The next tier of justice the case could reach is the Supreme Court of Cassation, Italy's court of last resort. So far the Cavazza's estate has not yet appealed to that court. After Trevisan's death, the picture returned to the custody of the court and will remain in a vault until a final decision is reached over which of his heirs should inherit it. The Cavazza estate's lawyer, who doesn't want to be named, says his clients consider "the case closed."

This is not the first time Trevisan found himself deep in the mire of the Italian legal system. He was a regular litigator who even waged war against Venice's ferry transport network when a new pier was built right in front of his house, blocking his view of the Redeemer Church.

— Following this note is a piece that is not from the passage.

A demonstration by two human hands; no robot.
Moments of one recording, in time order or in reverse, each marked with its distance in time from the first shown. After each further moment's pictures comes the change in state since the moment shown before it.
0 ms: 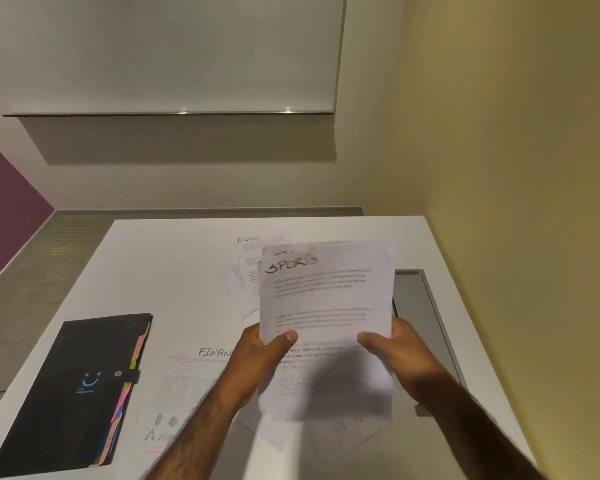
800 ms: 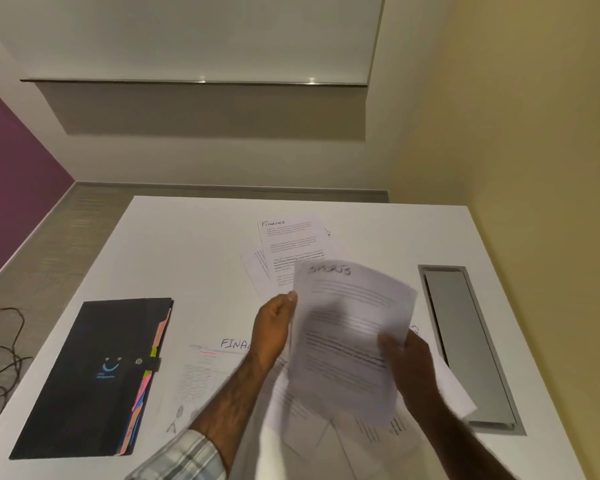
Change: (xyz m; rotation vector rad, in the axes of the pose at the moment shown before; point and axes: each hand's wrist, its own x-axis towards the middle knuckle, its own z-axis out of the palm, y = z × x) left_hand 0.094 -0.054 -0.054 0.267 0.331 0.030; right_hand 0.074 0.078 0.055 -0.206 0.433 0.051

According to Zancani, the trial could have ended long ago, or rather, it should never have started: "Usually, the police check all auction catalogues beforehand to see if there are any stolen works. In 2001 they failed to do that."

Italians are accustomed to snail-like legal proceedings. The European Court of Human Rights has repeatedly fined Italy millions of euros for the excessive length of its trials.

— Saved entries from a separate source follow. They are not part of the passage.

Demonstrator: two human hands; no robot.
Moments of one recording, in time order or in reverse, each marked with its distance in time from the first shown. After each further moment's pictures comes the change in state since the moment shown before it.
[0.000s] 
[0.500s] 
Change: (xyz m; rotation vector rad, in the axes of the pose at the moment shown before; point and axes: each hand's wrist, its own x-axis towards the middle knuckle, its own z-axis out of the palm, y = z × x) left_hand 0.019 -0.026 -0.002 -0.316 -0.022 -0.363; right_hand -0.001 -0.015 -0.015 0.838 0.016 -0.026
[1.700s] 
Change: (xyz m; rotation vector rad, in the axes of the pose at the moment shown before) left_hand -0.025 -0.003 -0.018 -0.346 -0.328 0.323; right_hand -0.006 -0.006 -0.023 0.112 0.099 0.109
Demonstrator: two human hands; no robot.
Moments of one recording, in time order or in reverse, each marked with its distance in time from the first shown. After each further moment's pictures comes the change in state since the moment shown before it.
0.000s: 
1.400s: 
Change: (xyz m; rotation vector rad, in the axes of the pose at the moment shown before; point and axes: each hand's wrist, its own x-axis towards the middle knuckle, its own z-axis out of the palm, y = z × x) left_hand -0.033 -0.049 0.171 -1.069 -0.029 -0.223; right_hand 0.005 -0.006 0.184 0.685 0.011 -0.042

The delays are caused by a lack of judges, bureaucracy, contradictory verdicts and complex rules and procedures that can be easily manipulated by lawyers. There is also a high-tech deficiency in courts, where computers go missing and documents get lost. Some court officials still use MS-DOS.

And there are far too many Italian lawyers: more than 250,000, the highest number in any European country, according to the Italian lawyers' association. But do lawyers benefit from lengthy trials? Do they exploit the delays?

"It's not true that a pending case is a profitable case," said Markus Wiget, a top Milan lawyer. "Actually, it's pretty bad for a colleague, as he has to go back and restudy it every three months or so."

"Lawyers are like doctors. There are good ones and bad ones. Some work efficiently and therefore earn more money. Others slow down proceedings and flood courts with useless, petty complaints," he said. "Milan's tribunal receives about 1,200 cases per day. Add bad lawyers to bad judges who don't fully do their job, and it's obvious why the system goes haywire."

Lawyers also benefit from Italy's short statute of limitations. "Hundreds of thousands of trials expire each year," said Gino Scaccia, professor of constitutional law at Rome's LUISS University. "If the statute of limitations were lifted, lawyers would certainly speed up."

Another aspect that benefits lawyers is the lack of "filters" among the three degrees of judgment before a judgment is final. Anyone accused of any kind of offense, even a petty one, can appeal all the way to the Supreme Court of Cassation.

"We've got one of the highest litigation rates in the world and unscrupulous lawyers tend to exploit this mechanism," said Scaccia.

The final paradox? Italy's government has passed a law that compensates victims who have suffered from an "unreasonable" trial length - defined as more than six years. Often, however, courts expected to rule over the compensation take years to do so.

"This triggers a crazy situation where many Italians end up filing new lawsuits for additional compensation because of the delayed compensation, which costs the Italian state millions of euros every year," said Scaccia.

As Dickens wrote more than 150 years ago of the Jarndyce v. Jarndyce proceedings, courts and judges rarely have to account for themselves: "The empty court is locked up. If all the injustice it has committed, and all the misery it has caused, could only be locked up with it, and the whole burnt away in a great funeral pyre, why so much the better."